Het hof heeft de tenlastelegging beoordeeld en geconcludeerd dat er onvoldoende bewijs was voor het (voorwaardelijk) opzet van de verdachte. De omstandigheden, waaronder het feit dat de verdachte niet verwachtte dat het bericht zou worden doorgegeven, leidden het hof tot de conclusie dat er geen aanmerkelijke kans bestond dat de bedreiging daadwerkelijk zou aankomen bij de aangeefster en haar vader. Daarom heeft het hof het vonnis van de politierechter vernietigd en de verdachte vrijgesproken van de tenlastegelegde bedreiging.
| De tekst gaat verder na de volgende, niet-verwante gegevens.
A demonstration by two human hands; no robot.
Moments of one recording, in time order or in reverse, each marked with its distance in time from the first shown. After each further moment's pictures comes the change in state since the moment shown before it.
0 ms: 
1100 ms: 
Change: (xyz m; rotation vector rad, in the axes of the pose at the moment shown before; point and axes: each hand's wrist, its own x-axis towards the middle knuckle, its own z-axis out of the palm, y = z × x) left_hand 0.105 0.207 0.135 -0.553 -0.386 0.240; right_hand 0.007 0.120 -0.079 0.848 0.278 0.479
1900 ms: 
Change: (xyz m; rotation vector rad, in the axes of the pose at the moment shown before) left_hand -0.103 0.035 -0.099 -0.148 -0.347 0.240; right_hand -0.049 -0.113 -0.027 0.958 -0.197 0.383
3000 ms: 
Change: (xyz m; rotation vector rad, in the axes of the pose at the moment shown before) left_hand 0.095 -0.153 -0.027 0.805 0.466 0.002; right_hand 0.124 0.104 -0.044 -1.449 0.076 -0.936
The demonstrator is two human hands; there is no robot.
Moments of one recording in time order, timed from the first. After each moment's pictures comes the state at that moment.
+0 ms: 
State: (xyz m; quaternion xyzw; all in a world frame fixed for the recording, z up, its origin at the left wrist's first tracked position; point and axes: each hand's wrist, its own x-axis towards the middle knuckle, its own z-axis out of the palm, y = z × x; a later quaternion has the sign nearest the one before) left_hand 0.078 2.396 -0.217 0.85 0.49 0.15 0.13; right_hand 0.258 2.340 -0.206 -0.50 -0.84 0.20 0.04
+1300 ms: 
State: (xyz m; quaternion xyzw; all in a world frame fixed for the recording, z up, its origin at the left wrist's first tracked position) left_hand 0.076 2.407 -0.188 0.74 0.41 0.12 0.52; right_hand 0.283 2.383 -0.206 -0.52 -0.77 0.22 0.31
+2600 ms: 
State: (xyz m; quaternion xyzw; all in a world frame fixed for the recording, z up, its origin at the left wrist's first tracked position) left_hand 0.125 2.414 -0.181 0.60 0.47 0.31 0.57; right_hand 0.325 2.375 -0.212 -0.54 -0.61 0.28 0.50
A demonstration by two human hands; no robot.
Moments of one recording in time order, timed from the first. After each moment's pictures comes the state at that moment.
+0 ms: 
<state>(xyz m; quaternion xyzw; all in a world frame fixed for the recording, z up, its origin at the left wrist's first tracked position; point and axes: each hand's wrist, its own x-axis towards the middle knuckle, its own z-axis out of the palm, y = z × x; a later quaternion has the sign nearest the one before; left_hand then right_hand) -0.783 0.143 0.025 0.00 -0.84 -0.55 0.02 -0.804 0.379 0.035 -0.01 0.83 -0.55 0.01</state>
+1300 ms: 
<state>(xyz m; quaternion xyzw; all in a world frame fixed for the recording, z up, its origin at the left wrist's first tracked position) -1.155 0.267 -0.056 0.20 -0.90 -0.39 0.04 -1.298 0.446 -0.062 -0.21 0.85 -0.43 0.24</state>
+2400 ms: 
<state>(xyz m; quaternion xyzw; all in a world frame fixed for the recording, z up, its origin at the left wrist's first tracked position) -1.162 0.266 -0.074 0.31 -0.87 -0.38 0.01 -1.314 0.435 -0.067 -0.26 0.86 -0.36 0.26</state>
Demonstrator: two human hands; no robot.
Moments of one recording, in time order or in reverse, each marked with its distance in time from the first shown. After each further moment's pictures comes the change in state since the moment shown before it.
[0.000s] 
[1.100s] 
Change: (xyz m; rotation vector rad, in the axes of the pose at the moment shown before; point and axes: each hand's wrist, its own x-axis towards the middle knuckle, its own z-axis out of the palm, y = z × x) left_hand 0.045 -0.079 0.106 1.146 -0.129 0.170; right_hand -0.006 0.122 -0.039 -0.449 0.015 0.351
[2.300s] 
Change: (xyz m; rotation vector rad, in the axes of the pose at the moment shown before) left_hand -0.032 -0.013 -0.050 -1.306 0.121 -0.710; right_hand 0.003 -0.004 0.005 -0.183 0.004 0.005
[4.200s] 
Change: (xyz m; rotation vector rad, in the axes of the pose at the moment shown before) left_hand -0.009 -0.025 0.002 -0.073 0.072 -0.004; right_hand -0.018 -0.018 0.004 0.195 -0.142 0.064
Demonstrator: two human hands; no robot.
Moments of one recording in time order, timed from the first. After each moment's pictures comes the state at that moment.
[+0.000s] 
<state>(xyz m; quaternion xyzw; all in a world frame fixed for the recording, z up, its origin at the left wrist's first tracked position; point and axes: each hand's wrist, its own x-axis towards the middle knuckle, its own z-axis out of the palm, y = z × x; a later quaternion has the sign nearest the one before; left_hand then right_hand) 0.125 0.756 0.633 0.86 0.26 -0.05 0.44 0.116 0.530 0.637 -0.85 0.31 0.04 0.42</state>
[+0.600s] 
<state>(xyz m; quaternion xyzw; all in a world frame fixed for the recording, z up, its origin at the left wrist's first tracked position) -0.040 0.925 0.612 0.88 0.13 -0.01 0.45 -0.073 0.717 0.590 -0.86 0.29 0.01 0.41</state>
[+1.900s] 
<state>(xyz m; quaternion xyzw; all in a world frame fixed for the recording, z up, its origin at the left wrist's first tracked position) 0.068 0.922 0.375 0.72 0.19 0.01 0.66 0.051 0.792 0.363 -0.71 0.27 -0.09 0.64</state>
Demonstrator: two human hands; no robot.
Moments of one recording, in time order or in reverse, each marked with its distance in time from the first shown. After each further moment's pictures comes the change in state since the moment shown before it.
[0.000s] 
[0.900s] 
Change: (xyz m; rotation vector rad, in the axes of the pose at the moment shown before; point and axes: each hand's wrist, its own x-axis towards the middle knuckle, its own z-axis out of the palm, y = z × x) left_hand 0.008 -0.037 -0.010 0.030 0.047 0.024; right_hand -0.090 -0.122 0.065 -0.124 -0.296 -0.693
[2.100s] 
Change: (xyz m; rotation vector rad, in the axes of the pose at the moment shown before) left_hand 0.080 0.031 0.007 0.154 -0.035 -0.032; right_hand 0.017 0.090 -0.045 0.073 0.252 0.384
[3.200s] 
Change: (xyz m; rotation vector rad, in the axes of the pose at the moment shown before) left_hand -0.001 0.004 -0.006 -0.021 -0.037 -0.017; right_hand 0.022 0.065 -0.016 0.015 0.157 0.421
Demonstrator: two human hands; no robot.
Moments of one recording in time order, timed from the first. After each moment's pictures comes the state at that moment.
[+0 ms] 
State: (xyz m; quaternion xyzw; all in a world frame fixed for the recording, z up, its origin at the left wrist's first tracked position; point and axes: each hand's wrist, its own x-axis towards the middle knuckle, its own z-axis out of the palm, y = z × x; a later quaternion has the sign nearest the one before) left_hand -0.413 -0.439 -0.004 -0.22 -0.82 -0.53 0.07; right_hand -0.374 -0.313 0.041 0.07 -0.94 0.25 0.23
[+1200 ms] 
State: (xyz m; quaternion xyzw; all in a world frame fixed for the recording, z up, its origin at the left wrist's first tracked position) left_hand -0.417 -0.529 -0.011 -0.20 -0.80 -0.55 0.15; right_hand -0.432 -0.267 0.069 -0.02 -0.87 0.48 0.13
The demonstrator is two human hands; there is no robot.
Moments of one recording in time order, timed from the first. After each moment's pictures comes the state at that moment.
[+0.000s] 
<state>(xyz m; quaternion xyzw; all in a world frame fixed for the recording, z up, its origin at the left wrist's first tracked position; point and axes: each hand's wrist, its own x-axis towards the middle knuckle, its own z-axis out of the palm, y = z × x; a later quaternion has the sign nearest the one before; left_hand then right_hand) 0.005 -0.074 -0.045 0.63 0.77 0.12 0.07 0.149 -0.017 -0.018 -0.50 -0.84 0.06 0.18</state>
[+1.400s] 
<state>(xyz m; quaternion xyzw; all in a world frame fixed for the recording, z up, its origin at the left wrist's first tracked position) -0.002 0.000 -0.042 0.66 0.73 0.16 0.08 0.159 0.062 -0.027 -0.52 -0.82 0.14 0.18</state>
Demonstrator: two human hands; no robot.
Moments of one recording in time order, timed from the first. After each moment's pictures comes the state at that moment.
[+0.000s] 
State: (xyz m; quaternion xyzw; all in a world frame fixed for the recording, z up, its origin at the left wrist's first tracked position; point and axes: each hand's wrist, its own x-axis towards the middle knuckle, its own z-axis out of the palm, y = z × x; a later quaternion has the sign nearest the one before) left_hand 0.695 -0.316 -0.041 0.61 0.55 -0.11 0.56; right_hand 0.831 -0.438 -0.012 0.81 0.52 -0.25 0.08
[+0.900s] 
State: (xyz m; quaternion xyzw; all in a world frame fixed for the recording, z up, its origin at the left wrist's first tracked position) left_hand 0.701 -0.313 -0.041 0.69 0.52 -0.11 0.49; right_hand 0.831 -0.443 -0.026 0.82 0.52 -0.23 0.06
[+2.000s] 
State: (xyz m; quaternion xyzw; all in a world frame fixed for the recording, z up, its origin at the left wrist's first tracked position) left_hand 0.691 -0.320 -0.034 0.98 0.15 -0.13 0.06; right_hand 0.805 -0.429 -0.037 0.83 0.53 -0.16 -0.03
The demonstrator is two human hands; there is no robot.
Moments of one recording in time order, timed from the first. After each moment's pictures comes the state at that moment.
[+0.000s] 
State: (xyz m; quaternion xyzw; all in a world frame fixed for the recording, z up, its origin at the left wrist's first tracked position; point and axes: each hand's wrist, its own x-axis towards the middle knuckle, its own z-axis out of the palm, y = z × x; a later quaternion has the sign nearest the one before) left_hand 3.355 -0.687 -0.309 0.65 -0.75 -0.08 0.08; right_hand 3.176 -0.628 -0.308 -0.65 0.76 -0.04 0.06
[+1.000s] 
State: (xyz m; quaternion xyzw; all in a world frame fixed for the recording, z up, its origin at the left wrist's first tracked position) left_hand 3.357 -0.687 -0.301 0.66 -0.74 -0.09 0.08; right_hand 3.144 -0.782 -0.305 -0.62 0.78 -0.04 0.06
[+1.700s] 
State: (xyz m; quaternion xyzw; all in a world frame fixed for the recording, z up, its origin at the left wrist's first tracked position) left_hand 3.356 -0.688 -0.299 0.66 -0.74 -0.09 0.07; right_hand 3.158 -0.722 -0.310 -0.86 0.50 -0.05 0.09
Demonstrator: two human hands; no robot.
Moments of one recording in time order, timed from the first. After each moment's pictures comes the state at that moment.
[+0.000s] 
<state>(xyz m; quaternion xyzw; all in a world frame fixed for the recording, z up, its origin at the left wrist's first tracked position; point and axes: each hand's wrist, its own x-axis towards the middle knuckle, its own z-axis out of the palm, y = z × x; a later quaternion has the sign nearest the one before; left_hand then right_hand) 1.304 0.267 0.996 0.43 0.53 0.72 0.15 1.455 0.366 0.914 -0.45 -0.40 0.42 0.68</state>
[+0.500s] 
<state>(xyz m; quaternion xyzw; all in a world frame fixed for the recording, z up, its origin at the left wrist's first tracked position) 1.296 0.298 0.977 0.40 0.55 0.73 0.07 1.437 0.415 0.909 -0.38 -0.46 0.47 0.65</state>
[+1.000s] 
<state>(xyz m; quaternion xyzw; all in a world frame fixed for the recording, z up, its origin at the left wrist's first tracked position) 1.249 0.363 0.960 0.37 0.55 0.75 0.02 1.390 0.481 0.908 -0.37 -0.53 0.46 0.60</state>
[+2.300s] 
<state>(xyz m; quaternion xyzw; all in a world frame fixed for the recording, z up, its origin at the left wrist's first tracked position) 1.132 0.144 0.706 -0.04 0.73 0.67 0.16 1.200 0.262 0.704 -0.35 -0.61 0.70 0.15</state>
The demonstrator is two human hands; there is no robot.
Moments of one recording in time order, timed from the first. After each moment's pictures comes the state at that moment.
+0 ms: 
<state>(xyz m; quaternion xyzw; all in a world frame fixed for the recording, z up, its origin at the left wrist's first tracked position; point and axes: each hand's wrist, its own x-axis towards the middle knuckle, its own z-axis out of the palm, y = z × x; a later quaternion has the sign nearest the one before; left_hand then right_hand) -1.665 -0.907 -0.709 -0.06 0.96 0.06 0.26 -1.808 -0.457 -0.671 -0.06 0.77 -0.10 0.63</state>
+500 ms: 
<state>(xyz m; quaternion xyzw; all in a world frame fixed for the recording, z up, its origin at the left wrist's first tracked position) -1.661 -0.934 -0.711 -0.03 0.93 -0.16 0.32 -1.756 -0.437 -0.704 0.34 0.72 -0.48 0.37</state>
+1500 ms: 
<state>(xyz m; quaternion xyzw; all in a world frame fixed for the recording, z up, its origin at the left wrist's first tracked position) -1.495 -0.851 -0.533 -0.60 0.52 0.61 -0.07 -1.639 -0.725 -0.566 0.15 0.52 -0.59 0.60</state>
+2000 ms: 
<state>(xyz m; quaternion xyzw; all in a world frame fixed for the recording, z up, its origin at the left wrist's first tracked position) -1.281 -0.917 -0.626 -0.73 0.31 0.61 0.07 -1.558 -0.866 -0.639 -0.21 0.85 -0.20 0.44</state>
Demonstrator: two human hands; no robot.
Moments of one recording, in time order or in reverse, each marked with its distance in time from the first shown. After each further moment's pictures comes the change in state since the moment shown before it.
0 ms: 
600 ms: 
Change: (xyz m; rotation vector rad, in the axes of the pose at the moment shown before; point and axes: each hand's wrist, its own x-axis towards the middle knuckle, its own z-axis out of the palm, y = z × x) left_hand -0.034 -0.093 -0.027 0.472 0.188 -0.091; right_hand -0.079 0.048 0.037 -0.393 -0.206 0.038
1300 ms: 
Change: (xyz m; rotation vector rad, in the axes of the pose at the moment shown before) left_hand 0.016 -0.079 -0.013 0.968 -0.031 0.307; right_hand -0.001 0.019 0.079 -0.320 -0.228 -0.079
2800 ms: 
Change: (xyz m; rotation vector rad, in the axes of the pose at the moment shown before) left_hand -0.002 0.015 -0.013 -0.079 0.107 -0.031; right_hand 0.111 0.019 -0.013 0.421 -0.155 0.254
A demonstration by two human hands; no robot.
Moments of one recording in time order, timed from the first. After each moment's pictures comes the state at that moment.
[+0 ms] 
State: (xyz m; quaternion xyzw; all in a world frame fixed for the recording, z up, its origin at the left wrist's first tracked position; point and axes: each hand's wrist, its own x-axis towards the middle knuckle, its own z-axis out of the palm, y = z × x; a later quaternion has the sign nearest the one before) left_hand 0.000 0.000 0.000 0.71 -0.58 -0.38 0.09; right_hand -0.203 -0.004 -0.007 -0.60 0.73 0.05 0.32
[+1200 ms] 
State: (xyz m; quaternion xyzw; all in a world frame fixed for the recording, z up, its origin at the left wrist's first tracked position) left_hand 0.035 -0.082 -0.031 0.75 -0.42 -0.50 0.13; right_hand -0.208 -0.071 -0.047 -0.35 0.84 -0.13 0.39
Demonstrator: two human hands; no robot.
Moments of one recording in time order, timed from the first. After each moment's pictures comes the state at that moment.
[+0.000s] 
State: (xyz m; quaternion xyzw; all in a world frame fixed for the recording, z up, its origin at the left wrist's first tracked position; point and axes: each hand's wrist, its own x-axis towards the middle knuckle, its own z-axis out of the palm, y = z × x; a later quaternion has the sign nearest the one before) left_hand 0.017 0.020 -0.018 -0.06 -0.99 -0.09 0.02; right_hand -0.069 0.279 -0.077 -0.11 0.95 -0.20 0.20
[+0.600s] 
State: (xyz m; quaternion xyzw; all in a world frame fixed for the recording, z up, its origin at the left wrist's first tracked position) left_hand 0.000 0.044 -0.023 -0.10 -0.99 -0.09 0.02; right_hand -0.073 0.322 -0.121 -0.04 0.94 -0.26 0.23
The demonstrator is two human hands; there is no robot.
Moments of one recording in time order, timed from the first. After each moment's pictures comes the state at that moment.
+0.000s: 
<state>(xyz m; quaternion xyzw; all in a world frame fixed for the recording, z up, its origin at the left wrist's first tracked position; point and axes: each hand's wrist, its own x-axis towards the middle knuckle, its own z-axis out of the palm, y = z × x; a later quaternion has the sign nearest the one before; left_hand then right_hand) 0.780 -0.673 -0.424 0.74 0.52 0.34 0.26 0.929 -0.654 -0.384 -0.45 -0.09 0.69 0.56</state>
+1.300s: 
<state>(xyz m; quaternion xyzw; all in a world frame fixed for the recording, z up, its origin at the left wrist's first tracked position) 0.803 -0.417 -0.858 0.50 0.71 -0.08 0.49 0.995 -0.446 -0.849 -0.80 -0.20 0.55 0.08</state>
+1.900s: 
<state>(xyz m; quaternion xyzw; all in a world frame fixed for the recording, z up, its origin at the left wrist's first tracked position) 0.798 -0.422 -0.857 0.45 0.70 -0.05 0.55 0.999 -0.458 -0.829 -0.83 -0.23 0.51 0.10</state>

De uitspraak benadrukt het belang van opzet in strafzaken en de noodzaak van voldoende bewijs om tot een veroordeling te komen. Het hof heeft de verdachte vrijgesproken, omdat het niet bewezen achtte dat zij de bedreiging had begaan, en heeft daarmee recht gedaan aan de belangen van de verdachte.